You are not following your own train of thought. You confused the former scenario for the latter.

Where did I do that? I don't see any such confusion in any of my posts, or in anything you quoted from my posts.

 

[Morbert]

Where did I do that? I don't see any such confusion in any of my posts, or in anything you quoted from my posts.

You said
"And if this is what causes Bob to branch, then, as I said before, he wasn't entangled with any relevant degrees of freedom before that event" which is not true, as he would have been entangled with any relevant degrees of freedom before the event, namely the BSM by Alice.

 

[Morbert]

Then you need to formulate a scenario that includes all of the measurements that @DrChinese specified, not just the BSM, and includes whatever kind of observer dependence you want to explore. What you have given so far does not do that.

My post was fine.

 

[PeterDonis]

You said
"And if this is what causes Bob to branch, then, as I said before, he wasn't entangled with any relevant degrees of freedom before that event" which is not true, as he would have been entangled with any relevant degrees of freedom before the event, namely the BSM by Alice.

You're the one who is missing the train of thought. Let's go back and start again.

There are two logical possibilities: either Bob is entangled with any relevant degrees of freedom before the event, or he isn't.

If he is entangled, then what causes him to branch is Alice making the BSM. Bob's branching happens instantaneously, because branching happens to the wave function, not in spacetime, and Bob, being entangled, is part of the wave function that all branches instantaneously when the BSM is done.
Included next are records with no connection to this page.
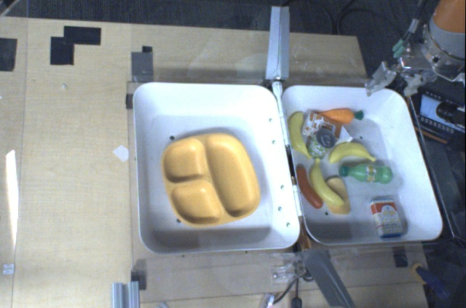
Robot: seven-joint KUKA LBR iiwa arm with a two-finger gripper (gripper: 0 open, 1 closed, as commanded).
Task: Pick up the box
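I am seeing the gripper (394, 77) hovering with fingers spread wide and holding nothing at the right bin's (429, 183) one o'clock corner, while the box (386, 218) is lying near five o'clock.

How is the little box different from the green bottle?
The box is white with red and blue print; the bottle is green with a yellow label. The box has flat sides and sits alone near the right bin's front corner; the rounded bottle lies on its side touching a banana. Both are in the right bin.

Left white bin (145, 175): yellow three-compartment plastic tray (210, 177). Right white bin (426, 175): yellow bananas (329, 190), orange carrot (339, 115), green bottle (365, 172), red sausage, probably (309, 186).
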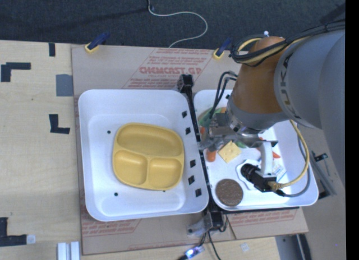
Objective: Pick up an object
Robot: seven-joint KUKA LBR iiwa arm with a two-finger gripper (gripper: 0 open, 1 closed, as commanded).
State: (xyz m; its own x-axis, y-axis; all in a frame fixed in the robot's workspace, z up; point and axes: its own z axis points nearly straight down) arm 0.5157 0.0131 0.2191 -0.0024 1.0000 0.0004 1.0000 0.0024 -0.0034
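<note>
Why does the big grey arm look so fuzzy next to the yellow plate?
In the camera view the arm looms nearest the lens and blurs softly, while the yellow divided plate is sharp; lighting is even, shadows faint, and the left bin shows no harsh glare.

- Both bins [95,158] look to me like smooth white plastic, faintly glossy.
- The yellow tray [148,155] reads as matt plastic with a soft sheen.
- Under them I see a brown cardboard sheet [162,68], dull, printed in red.
- The arm [314,79] has a smooth grey shell; its orange band [255,85] shines slightly.
- The brown disc [229,192] looks rough and matt.
- The bench [33,158] looks like pale wood.
</note>
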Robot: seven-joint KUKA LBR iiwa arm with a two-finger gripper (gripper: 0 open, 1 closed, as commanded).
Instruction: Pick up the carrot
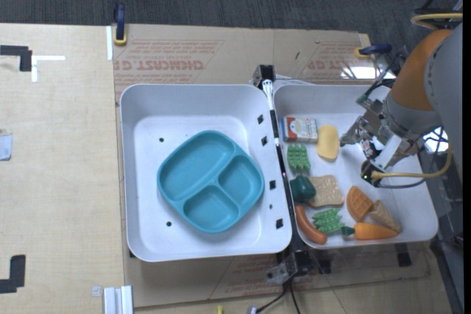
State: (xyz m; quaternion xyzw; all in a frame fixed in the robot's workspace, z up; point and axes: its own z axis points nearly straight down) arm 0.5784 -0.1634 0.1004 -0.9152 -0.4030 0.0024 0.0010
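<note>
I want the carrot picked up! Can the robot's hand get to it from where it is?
Probably yes. The carrot lies at the right bin's near edge with its top uncovered, though a wedge crowds it. The hand hovers in that bin.

Light wooden bench, cardboard sheet, two white bins side by side

Arm entered from the right: a thick rounded grey shell with a broad orange band above the wrist. Below the band sat a narrower grey wrist section. Gripper was a cluttered dark-and-silver metal assembly, with small white and red parts near its tip. A yellowish cable looped out from the gripper's near side; thin black cables ran past the arm's far side.
</note>
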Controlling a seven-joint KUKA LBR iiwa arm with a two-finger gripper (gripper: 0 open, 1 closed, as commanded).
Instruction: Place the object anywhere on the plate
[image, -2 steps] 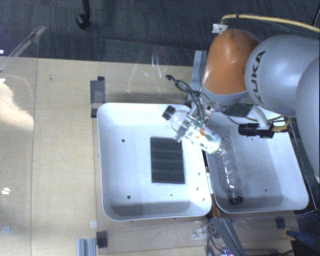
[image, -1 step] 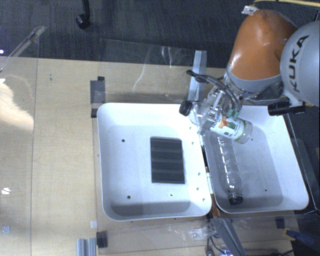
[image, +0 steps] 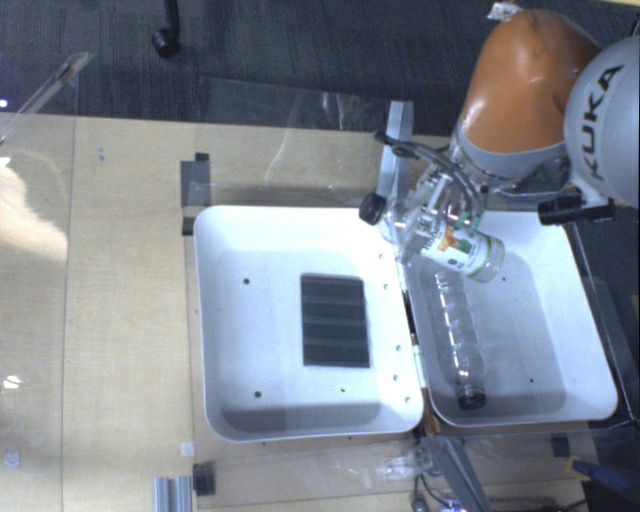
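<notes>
The plate (image: 335, 320) is a dark ribbed rectangle lying flat in the middle of the left bin (image: 230, 300). My gripper (image: 447, 238) hangs over the near-left corner of the right bin (image: 560, 330), just right of the wall between the bins. It is shut on a small pale container (image: 468, 253) with a green and orange label, which is tilted and lifted off the bin floor. The plate lies well to the lower left of the gripper.
A clear plastic bottle (image: 457, 335) with a dark cap (image: 470, 400) lies lengthwise in the right bin, directly below the gripper. The arm's orange band (image: 525, 80) looms over the bin's far edge. A grey bracket (image: 398, 130) stands behind the bins.
</notes>
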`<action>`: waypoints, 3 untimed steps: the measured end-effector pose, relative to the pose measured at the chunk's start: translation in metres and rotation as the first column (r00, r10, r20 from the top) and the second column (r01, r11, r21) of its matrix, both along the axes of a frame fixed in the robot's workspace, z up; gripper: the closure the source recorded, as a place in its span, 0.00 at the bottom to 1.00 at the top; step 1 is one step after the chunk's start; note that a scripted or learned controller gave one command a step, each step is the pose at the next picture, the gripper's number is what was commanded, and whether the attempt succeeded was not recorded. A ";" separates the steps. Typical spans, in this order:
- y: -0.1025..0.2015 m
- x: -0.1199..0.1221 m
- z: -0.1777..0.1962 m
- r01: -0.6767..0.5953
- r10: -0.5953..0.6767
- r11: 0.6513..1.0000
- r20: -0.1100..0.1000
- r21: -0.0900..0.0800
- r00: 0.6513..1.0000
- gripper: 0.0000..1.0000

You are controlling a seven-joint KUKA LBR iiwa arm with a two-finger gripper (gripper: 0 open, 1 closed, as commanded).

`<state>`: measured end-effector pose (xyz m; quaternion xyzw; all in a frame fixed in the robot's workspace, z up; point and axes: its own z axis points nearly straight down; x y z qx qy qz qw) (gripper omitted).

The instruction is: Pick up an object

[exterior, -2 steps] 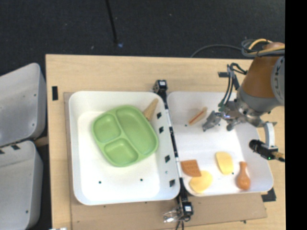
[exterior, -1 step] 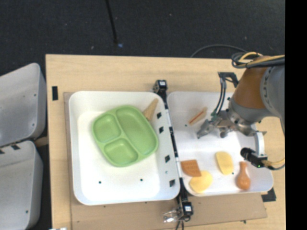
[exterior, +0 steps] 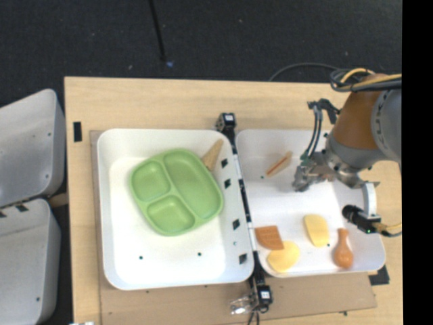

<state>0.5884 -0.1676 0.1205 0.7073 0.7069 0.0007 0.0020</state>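
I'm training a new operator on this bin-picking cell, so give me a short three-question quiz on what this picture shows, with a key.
1. True or false: the green divided plate lies in the right bin.
2. Which item lies closest to the claw? A) the thin orange stick B) the orange drumstick-shaped piece C) the brown square piece
3. Fill in: the cone-shaped tan piece rests against the plate's upper ____ edge.

Key
1. False; it lies in the left bin.
2. A.
3. Right.
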 end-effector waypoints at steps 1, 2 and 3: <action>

Therefore, if what causes Bob to branch is the light signals from the BSM reaching him, then, by simple contraposition, Bob wasn't entangled with any relevant degrees of freedom before the light signals reached him--because if he had been, he would have branched instantaneously when the BSM happened, not when the light signals from it reached him.

If the specification of the scenario that you intended is that Bob was entangled with relevant degrees of freedom before the event, that just means that Bob receiving the light signals cannot be what causes Bob to branch, by the reasoning I have just given. So if you are claiming both that Bob was entangled and that what causes him to branch is the light signals reaching him, then you are simply being inconsistent. You have to pick one or the other. You can't have both.

My post was fine.

Not for what I asked for. See above.

 

[Morbert]

If he is entangled, then what causes him to branch is Alice making the BSM.

The above statement is what is being challenged by Wallace's account of branching. I.e. Whether or not it is possible that Bob is entangled with the relevant degrees of freedom and also doesn't undergo instantaneous branching induced by Alice making the BSM. Your contraposition only follows if the above statement survives the challenge.

Bob's branching happens instantaneously, because branching happens to the wave function, not in spacetime.

Wallace discusses spacetime branching, and references authors like Nuel Belnap and Guido Bacciagaluppi, and I will need some time to see which references are relevant. (Though a preliminary scan suggests Bacciagaluppi is most relevant, and I will share when I can confirm this). Ultimately The relation between branching and the wave function is more subtle than the above quote.